__INSTRUCTIONS TO FOLLOW__. The response should contain only the line with "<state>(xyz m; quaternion" and every line after it to the end of the listing below, duplicated exactly; no picture belongs in it.

Segment Open

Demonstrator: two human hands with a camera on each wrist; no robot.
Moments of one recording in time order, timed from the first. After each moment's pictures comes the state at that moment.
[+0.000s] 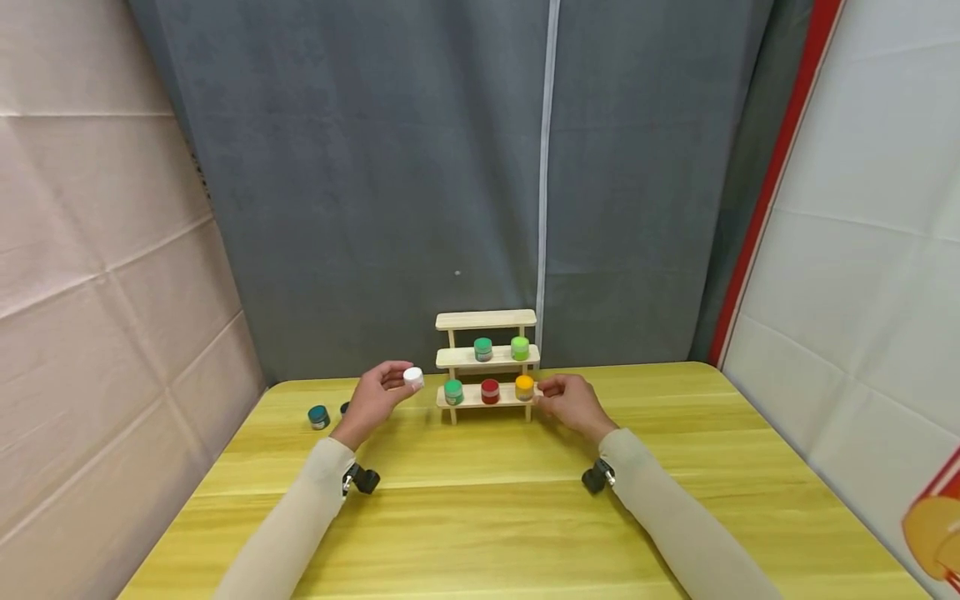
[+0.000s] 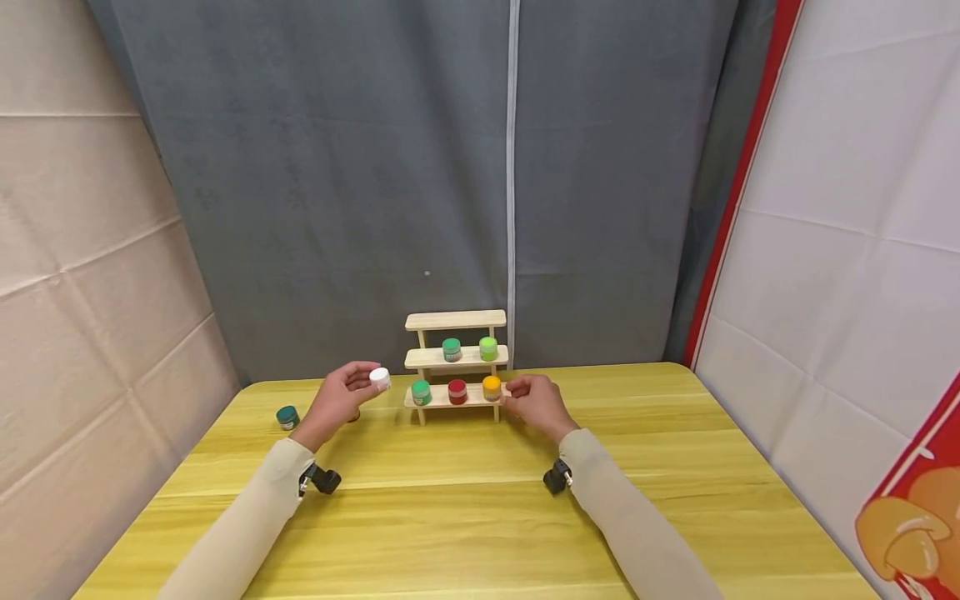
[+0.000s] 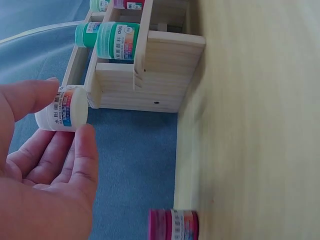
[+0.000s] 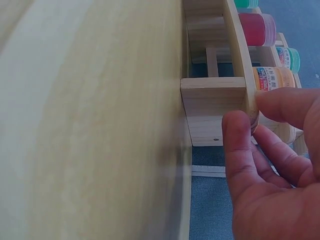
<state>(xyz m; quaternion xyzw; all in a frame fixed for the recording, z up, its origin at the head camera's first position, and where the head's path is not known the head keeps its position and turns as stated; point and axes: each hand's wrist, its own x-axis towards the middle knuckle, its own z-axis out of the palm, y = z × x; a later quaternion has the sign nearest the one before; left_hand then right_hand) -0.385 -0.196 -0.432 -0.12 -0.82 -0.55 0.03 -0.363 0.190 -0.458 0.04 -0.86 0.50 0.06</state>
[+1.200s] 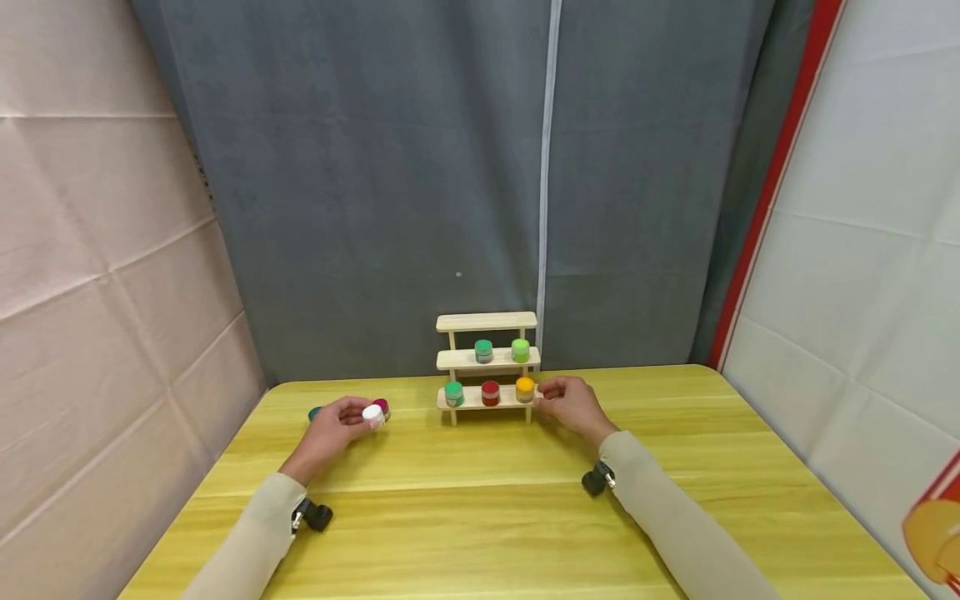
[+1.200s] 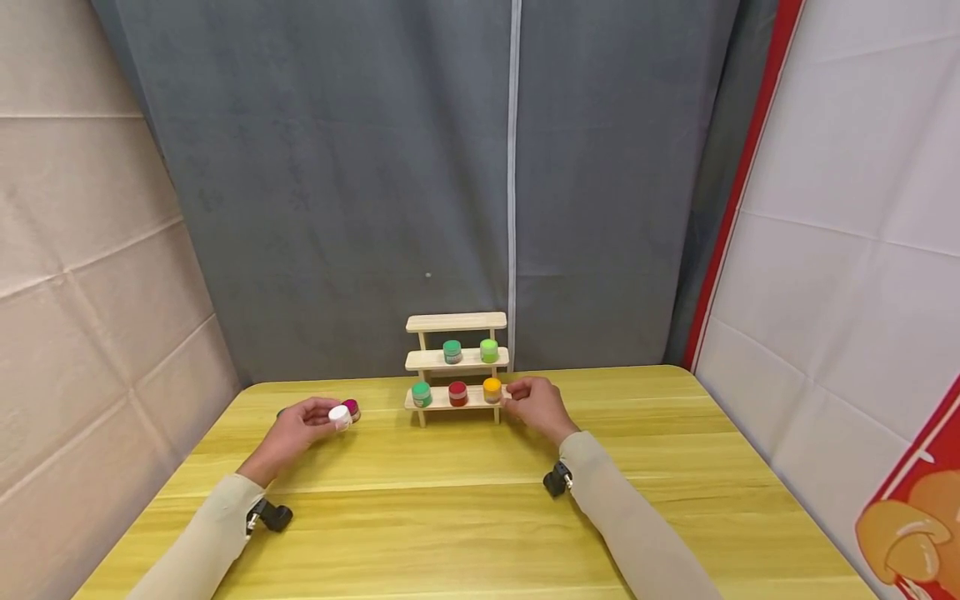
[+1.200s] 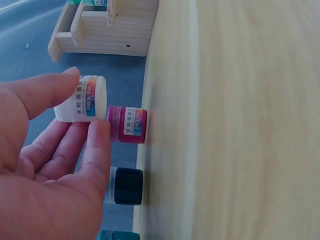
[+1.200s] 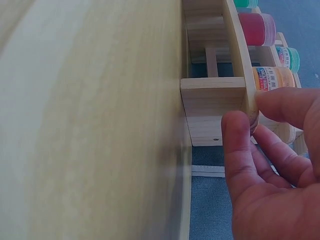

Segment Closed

__RESPONSE FOR THIS EXERCISE__.
<state>(xyz m; quaternion xyzw; all in a frame fixed for the recording, z up, its origin at the head camera's first position, and where the head's path is not known the head keeps its position and turns as stated; point and axes: each hand's wrist, its own x-axis towards the middle knuckle, its own z-axis out of the palm, y = z × x; a later quaternion has the sign nearest the one before; left_hand then right_hand) -0.385 -0.196 -0.432 -0.12 -0.82 -0.55 0.03 -0.363 0.190 -0.458 0.04 -0.86 0.50 0.06</state>
[+1.200s] 
[+1.200s] 
[+1.200s] 
[+1.200s] 

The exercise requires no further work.